Most of these copies are believed to have been written when he was between 80 and 90 years old, and his achievement is seen as all the more remarkable as Arabic was not his first language.

According to Mr Morton, Tuan Guru was jailed on Robben Island twice - first from 1780 to 1781 when he was 69 years old, and again between 1786 and 1791.

"I believe one of the reasons he wrote the Quran was to lift the spirits of the slaves around him. He realised that if he were to write a copy of the Quran he could educate his people from it and teach them dignity at the same time," Mr Morton says.

"If you go to the archives and look at the paper that the Dutch used it's very similar to that used by Tuan Guru.
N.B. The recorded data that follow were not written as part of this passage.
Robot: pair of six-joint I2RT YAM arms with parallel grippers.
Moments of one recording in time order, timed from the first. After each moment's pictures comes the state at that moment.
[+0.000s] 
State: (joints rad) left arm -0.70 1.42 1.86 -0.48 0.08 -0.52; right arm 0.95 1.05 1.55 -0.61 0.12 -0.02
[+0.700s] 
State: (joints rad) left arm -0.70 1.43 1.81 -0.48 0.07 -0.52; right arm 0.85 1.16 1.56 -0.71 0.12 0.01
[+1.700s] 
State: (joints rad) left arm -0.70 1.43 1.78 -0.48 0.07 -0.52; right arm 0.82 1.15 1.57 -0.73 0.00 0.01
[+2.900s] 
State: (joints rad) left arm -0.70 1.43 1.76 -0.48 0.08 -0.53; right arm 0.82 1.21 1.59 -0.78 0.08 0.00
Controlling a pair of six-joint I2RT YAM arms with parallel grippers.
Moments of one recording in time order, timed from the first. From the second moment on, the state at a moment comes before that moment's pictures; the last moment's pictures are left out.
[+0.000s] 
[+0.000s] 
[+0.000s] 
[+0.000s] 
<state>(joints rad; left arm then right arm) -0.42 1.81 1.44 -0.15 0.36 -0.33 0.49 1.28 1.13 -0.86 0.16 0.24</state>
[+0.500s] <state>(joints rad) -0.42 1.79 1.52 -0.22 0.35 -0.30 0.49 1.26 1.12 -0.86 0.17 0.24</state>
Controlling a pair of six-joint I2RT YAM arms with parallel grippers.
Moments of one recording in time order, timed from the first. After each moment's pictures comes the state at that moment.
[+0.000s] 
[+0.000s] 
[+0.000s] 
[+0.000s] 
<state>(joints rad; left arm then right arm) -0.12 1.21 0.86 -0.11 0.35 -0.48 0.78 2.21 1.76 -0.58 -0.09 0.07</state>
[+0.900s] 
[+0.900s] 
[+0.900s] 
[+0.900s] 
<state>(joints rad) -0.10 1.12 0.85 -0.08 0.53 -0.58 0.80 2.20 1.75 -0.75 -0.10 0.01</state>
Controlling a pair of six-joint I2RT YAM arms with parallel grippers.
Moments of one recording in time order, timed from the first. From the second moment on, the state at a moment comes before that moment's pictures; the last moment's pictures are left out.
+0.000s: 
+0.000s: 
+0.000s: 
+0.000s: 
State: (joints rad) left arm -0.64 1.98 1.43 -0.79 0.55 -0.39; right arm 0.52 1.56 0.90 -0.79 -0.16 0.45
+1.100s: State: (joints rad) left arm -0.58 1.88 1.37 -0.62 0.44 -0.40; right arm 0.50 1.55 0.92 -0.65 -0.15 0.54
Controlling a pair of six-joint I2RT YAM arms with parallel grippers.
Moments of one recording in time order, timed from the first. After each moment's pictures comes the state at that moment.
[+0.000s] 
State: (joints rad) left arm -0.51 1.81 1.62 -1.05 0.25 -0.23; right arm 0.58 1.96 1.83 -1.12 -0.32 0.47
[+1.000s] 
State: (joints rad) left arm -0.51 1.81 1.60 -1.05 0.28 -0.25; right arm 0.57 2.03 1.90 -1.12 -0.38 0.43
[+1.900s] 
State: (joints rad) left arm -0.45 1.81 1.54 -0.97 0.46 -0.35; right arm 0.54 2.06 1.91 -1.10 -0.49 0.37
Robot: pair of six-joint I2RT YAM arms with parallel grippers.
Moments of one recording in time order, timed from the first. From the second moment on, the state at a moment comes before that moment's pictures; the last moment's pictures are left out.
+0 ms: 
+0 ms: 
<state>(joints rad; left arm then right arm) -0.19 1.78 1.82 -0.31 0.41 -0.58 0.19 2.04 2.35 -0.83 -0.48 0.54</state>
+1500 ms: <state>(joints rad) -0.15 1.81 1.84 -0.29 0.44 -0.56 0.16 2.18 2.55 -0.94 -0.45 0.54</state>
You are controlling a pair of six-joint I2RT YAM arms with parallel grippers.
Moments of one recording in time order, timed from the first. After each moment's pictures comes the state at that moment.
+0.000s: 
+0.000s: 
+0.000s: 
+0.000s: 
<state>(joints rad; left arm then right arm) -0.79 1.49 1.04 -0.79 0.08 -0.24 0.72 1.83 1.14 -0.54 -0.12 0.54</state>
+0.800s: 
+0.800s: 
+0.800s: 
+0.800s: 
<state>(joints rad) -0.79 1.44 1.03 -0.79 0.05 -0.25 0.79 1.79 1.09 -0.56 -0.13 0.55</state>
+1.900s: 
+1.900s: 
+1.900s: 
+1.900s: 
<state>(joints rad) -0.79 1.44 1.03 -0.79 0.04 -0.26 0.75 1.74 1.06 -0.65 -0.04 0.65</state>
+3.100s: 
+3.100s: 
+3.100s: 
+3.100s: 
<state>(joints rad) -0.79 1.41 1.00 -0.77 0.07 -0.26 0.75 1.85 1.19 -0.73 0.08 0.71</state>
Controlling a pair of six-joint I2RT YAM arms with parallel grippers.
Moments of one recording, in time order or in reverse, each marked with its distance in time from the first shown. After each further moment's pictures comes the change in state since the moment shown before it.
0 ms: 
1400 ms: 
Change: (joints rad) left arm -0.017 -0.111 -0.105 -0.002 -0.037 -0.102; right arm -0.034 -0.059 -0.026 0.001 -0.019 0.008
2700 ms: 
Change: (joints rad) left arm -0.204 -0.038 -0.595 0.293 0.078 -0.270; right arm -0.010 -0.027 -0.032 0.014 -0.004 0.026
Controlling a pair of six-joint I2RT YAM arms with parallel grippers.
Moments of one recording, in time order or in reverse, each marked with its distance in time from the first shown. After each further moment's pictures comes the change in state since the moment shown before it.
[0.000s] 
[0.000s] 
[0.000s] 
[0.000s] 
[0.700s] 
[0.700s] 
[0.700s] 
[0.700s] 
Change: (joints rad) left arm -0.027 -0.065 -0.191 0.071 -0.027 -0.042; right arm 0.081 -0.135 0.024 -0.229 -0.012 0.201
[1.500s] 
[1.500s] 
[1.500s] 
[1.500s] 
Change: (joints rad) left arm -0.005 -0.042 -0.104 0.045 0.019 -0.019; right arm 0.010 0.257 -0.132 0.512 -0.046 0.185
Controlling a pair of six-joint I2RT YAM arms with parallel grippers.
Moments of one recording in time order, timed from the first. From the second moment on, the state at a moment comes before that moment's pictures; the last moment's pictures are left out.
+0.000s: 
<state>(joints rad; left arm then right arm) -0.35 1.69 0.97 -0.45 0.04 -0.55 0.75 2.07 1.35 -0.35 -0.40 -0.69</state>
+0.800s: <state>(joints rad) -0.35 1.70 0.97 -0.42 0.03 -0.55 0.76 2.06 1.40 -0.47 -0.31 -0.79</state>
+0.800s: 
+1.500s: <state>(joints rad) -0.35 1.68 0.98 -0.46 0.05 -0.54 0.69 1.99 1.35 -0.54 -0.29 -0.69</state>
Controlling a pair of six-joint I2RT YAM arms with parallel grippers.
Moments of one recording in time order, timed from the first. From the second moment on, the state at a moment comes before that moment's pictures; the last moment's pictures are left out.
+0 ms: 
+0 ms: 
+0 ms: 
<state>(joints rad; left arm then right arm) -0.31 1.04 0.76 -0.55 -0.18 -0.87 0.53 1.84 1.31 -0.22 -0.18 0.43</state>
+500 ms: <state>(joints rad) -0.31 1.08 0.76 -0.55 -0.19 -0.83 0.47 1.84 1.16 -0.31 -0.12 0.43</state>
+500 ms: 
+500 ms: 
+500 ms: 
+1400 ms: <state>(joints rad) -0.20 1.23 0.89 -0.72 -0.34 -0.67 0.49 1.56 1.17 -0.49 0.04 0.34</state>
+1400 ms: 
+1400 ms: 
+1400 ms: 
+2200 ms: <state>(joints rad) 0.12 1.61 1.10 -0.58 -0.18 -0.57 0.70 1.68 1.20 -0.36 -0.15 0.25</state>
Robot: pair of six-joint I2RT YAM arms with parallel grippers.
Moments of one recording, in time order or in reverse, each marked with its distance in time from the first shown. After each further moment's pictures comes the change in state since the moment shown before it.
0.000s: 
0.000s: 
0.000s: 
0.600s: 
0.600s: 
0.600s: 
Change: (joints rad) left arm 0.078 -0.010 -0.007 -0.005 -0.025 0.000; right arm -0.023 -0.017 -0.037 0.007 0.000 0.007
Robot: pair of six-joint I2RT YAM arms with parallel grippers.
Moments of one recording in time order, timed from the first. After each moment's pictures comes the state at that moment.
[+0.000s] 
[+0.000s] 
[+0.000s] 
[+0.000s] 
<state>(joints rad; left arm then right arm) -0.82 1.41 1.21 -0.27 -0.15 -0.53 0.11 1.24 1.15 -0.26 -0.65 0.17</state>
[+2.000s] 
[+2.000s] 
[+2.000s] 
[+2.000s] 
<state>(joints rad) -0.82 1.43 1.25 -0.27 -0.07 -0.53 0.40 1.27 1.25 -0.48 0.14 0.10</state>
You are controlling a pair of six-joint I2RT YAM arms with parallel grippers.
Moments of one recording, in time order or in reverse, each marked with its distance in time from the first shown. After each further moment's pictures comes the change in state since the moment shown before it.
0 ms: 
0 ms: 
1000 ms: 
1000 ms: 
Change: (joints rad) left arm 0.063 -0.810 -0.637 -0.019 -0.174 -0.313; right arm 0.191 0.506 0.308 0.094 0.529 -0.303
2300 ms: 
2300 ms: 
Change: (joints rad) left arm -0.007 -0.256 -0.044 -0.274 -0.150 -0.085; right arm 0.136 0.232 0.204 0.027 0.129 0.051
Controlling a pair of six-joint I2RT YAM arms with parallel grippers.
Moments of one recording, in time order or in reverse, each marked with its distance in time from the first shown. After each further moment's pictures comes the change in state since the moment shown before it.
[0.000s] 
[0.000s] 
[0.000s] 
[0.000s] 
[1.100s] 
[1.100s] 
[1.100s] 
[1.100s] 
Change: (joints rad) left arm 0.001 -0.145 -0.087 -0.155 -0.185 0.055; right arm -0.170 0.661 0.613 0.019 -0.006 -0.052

It's probably the same paper.

"His pens he would have made himself from bamboo and the black and red ink would have been easy to obtain from the colonial authorities."

Shaykh Owaisi, a lecturer in South African Islamic history who has done extensive research on handwritten Qurans in Cape Town, believes Tuan Guru was motivated by the need to preserve Islam among Muslim prisoners and slaves in what was then a Dutch colony.

"While they were preaching the Bible and trying to convert the Muslim slaves, Tuan Guru was writing the copies of the Quran, teaching it to the children and getting them to memorise it.

"It tells a story of resilience and perseverance. It shows the level of education of the people that were brought to Cape Town as slaves and prisoners."

Image source, Getty Images
Image caption,

Islam was first practised in what is now South Africa by slaves and prisoners

Tuan Guru also penned a 613-page Arabic textbook entitled Ma'rifat wal Iman wal Islam (The Knowledge of Faith and Religion) from memory.

The book, a basic guide to Islamic beliefs, was used for more than 100 years to teach the Muslims of Cape Town about their faith.

It is still in good condition and is in the possession of the Rakiep family, descendants of Tuan Guru. A replica is kept in the national library in Cape Town.

"He sat down and wrote down just about everything he could remember about his faith and he used that as a text for teaching others," says Shaykh Owaisi.

Of the five copies of the Quran handwritten by Tuan Guru, three can still be accounted for. Apart from the one in the Auwal mosque, the other two are in the possession of his family, including his great-great granddaughter.

About 100 replicas have been produced. In April a one of them was handed over to the library of the al-Aqsa mosque in Jerusalem - the third holiest site in Islam - while a few have been handed over to visiting dignitaries.

In May 2019 Ganief Hendricks, leader a Muslim political party in South Africa, Al Jama'ah, used one of the replicas to be sworn in as member of parliament.

Little did the Dutch realise that by banishing Tuan Guru to southern Africa they would inadvertently be the catalyst for spreading Islam to this part of the world, where Muslims now make up around 5% of Cape Town's estimated population of 4.6 million.

"When he came to the Cape, Tuan Guru observed that Islam was in pretty bad shape so he had a lot of work to do," Mr Morton says.

"The community didn't really have their hands on any texts - they were Muslims more from cultural memory than anything else.

"I would say that that first Quran he wrote is the reason why the Muslim community survived and developed into the respected community we have today."